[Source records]
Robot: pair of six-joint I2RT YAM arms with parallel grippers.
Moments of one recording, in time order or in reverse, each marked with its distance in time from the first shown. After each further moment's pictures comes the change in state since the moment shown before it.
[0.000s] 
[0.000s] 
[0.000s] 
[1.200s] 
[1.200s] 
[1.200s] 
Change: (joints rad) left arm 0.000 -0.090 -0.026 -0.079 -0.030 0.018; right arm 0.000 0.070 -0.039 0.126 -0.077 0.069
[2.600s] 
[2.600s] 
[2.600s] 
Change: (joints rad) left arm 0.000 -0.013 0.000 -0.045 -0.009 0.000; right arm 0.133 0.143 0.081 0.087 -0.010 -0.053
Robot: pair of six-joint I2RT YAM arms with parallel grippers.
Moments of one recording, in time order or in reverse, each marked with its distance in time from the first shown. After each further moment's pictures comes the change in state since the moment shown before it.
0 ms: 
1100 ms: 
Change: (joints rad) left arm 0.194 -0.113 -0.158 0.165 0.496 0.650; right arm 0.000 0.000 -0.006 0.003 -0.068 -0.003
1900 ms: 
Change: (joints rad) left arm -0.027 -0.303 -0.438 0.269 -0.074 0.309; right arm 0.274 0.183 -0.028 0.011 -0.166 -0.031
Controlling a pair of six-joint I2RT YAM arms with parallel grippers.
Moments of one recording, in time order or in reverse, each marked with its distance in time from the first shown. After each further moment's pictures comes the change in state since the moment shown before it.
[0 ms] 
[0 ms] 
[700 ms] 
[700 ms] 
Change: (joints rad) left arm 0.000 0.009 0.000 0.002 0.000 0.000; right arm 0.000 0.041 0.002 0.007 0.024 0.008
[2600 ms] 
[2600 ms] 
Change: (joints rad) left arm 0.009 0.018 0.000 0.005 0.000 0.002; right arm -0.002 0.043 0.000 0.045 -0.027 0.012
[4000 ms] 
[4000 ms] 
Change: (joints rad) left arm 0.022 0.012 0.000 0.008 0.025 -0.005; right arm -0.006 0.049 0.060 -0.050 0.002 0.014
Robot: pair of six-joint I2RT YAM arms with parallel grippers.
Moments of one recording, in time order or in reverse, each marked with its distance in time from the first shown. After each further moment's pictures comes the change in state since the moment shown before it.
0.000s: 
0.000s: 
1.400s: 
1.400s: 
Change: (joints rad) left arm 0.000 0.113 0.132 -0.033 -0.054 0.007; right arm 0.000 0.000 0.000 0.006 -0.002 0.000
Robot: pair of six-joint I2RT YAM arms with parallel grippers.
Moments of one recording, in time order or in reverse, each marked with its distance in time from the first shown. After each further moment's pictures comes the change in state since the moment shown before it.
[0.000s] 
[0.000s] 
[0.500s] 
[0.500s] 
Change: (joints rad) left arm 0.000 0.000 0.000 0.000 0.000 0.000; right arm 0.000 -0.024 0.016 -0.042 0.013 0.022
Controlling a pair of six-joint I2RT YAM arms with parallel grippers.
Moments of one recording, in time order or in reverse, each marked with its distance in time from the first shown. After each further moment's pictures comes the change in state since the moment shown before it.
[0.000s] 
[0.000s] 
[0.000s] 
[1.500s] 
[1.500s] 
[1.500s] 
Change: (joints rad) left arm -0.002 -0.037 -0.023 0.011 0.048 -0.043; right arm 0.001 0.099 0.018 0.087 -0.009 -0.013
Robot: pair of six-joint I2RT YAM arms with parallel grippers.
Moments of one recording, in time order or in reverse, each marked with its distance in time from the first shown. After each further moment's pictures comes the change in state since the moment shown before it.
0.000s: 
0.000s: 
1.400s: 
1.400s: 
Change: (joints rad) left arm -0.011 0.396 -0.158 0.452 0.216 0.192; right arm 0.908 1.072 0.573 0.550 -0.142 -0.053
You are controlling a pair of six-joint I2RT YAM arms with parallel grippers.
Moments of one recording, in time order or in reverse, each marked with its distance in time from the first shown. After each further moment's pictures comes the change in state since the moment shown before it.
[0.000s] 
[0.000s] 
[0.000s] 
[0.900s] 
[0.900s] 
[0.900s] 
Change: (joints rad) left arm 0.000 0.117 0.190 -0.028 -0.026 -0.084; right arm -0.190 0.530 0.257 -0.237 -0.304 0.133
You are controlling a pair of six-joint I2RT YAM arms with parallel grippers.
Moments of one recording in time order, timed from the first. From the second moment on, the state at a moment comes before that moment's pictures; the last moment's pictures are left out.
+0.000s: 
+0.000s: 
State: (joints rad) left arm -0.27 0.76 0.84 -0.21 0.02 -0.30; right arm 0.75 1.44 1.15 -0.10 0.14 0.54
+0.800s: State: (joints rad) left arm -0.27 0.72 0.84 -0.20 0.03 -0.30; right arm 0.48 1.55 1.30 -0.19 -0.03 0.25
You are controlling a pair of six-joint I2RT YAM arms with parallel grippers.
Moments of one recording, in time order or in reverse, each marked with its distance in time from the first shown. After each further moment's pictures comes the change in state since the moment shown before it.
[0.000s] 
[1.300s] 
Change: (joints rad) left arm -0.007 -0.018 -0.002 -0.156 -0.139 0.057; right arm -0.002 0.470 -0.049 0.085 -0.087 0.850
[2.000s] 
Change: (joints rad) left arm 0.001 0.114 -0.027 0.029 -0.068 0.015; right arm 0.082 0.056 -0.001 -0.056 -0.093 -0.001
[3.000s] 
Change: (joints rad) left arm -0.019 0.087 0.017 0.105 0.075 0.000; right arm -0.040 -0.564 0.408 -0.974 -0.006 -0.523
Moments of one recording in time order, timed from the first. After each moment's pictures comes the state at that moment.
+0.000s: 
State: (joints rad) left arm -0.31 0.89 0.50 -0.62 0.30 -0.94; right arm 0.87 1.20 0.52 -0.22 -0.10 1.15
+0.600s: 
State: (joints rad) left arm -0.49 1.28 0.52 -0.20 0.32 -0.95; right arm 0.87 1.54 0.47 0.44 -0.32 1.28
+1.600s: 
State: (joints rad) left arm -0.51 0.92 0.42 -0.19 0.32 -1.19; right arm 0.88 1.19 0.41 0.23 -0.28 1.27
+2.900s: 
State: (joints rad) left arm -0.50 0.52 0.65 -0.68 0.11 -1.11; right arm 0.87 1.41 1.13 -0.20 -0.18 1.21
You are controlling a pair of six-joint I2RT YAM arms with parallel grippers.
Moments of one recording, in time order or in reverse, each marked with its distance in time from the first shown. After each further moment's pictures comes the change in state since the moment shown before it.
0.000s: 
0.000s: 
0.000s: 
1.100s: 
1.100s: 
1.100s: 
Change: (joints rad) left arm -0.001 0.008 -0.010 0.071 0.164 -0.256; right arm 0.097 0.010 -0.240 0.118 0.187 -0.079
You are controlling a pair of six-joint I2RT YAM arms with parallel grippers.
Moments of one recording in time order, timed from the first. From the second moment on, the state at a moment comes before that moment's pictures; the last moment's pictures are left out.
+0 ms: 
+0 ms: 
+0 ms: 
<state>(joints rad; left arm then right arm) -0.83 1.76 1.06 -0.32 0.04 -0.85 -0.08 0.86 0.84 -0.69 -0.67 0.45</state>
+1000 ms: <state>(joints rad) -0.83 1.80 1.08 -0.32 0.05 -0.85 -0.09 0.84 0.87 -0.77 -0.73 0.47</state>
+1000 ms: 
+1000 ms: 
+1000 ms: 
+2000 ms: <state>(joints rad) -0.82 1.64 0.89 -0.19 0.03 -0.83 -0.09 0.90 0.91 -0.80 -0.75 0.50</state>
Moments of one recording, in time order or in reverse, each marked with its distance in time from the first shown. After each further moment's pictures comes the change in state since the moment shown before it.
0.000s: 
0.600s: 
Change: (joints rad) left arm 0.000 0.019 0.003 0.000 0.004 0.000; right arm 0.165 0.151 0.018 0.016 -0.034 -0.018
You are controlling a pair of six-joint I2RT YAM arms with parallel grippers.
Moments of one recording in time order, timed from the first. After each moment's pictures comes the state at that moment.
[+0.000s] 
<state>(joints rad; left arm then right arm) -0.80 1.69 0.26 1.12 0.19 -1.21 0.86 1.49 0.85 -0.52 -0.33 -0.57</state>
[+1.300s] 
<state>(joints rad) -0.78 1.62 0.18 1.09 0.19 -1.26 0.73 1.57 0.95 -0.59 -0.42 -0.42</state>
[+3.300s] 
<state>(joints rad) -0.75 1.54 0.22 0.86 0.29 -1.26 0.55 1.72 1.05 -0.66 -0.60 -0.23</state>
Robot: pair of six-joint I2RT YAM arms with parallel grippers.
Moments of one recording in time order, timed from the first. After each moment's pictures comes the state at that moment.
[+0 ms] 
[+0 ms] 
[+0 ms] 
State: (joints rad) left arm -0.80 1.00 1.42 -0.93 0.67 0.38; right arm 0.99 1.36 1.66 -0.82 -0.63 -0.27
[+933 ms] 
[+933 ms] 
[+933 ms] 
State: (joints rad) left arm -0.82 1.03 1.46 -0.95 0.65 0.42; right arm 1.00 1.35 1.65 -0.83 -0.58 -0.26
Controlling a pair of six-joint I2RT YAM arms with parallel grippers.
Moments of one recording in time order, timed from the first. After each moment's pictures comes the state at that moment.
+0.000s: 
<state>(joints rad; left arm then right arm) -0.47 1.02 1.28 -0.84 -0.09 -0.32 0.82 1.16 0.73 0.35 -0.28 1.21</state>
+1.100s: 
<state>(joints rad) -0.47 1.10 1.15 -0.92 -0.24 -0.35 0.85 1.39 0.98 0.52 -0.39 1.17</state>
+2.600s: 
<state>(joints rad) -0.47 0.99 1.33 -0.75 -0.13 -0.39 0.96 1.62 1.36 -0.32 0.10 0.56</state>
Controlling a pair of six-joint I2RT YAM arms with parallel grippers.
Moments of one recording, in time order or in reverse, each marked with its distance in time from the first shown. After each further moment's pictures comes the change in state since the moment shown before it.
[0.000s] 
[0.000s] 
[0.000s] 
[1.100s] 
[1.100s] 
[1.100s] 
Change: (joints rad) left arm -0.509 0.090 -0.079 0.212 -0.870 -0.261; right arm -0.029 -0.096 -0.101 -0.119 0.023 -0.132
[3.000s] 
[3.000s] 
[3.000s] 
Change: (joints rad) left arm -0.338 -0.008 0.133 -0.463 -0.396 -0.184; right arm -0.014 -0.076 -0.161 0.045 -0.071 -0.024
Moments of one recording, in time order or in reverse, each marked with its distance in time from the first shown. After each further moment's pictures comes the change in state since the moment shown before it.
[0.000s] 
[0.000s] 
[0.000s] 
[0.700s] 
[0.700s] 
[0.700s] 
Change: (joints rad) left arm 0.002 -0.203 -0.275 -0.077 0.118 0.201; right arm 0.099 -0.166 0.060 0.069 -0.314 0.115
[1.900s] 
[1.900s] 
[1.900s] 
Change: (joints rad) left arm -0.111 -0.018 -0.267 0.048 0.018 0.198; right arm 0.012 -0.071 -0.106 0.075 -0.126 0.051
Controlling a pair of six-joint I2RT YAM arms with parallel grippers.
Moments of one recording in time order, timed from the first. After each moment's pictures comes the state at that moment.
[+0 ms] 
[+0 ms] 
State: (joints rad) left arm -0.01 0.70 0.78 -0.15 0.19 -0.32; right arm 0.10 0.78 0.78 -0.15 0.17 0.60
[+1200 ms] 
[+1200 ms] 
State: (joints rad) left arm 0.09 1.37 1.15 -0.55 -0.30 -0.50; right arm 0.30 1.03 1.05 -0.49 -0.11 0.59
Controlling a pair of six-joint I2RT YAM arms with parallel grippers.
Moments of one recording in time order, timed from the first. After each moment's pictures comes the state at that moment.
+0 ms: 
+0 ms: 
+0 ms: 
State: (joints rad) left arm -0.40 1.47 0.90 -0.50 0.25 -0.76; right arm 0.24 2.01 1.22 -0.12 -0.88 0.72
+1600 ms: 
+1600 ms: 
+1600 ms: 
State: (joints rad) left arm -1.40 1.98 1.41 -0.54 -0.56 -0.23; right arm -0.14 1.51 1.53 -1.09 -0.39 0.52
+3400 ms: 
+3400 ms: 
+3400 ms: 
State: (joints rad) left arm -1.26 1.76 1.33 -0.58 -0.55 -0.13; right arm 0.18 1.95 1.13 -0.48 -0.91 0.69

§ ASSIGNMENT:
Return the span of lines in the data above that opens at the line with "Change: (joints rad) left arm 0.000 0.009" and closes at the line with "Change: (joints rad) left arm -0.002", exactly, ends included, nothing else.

§ RESPONSE TO THE TASK:
Change: (joints rad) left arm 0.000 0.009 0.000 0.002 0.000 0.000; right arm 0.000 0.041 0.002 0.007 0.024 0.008
[2600 ms] 
[2600 ms] 
Change: (joints rad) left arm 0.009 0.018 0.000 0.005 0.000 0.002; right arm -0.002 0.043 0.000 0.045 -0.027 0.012
[4000 ms] 
[4000 ms] 
Change: (joints rad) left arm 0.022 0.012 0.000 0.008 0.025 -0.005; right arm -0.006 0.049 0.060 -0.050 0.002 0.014
Robot: pair of six-joint I2RT YAM arms with parallel grippers.
Moments of one recording, in time order or in reverse, each marked with its distance in time from the first shown. After each further moment's pictures comes the change in state since the moment shown before it.
0.000s: 
0.000s: 
1.400s: 
1.400s: 
Change: (joints rad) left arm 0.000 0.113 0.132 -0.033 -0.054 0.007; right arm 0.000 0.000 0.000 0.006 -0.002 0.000
Robot: pair of six-joint I2RT YAM arms with parallel grippers.
Moments of one recording, in time order or in reverse, each marked with its distance in time from the first shown. After each further moment's pictures comes the change in state since the moment shown before it.
[0.000s] 
[0.000s] 
[0.500s] 
[0.500s] 
Change: (joints rad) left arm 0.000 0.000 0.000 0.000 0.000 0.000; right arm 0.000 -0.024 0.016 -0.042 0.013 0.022
Controlling a pair of six-joint I2RT YAM arms with parallel grippers.
Moments of one recording, in time order or in reverse, each marked with its distance in time from the first shown. After each further moment's pictures comes the change in state since the moment shown before it.
[0.000s] 
[0.000s] 
[0.000s] 
[1.500s] 
[1.500s] 
[1.500s] 
Change: (joints rad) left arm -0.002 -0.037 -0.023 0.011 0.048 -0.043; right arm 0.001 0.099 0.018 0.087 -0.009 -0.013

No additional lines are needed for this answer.